A collateralized debt obligation (CDO) is the most common form of structured credit. Banks build CDOs by putting together a bunch of loans, slicing them into little pieces (tranches) and selling them off to investors. Think of it as disassembling a cow into different cuts of meat—from prime steaks to ground beef—that are priced according to their quality. The first CDO was issued in 1987 by Drexel Burnham Lambert, the same firm that went bust in 1990. After the fall of Drexel, CDOs went away for a while, until the quants came along. In 2000, the CDO market was jump-started by David X. Li, who, while working at JPMorgan, created the Gaussian copula function, a formula for determining the correlation between the default rates of different securities. In theory, the model tells you the odds that, if one CDO goes bad, others will too. The apparent genius of the Gaussian copula is its abstraction. Rather than relying on the immense amount of data used to figure the odds that a CDO might default, Li appeared to have discovered a law of correlation. That is, you didn't need the data; the correlation was just there. Armed with it, quants could price CDOs much faster, and traders could buy and sell them at record speeds. Gaussian was rocket fuel for the CDO market. The global volume of CDO deals went from $157 billion in 2004 to $520 billion in 2006. As more banks got in on the game, the once large profit margins started to shrink. In order for banks to make the same kind of returns, they had to pack more and more loans into a CDO, essentially making bigger bombs. Li was on his way to a Nobel Prize when the world blew up. Wilmott marvels at the carelessness of it all. "They built these things on false assumptions without testing them, and stuffed them full of trillions of dollars. How could anyone have thought that was a good idea?"
To Wilmott, Gaussian is an example of how dangerously abstract quant finance has become. "We need to get back to testing models rather than revering them," he says. "That's hard work, but this idea that there are these great principles governing finance and that correlations can just be plucked out of the air is totally false." Wilmott spends a lot of time with another former student trying to tackle the biggest problem facing quant finance right now: how to price all those CDOs sitting on the balance sheets of banks, the toxic assets we hear so much about. "We don't have the tools yet to truly price them," Wilmott says. "People thought we did, but they were nowhere near robust enough."

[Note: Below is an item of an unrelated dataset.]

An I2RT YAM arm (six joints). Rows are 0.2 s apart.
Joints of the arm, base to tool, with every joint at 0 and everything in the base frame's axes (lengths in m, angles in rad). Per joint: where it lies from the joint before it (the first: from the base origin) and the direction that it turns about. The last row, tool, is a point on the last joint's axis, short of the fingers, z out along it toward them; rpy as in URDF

The optimist in Wilmott thinks that people realize these models don't work. But he's not really an optimist. "What I think is going to happen is that people will forget and we'll just keep going on the way we have been with nothing really changing," he says. Wilmott is encouraged by President Obama's proposals to tighten regulation of derivatives; he thinks it'll keep quants on a shorter leash. But he's also stunned by the lack of outrage over the financial mess. The violence that erupted at this year's G20 summit wasn't anywhere near what he thought it should've been. "Where the hell was everybody? If people aren't angry now, they'll never be."
Wilmott realizes he's fighting a losing battle, and that changing finance will take a lot more than a few thousand better-prepared quants. As long as banks get paid in the first year for selling a CDO that doesn't mature for 30 years, little will change. Still, he does sense a tidal shift. "I've been helped by recent events, but I don't really take solace in that. I'm not gonna say I told you so."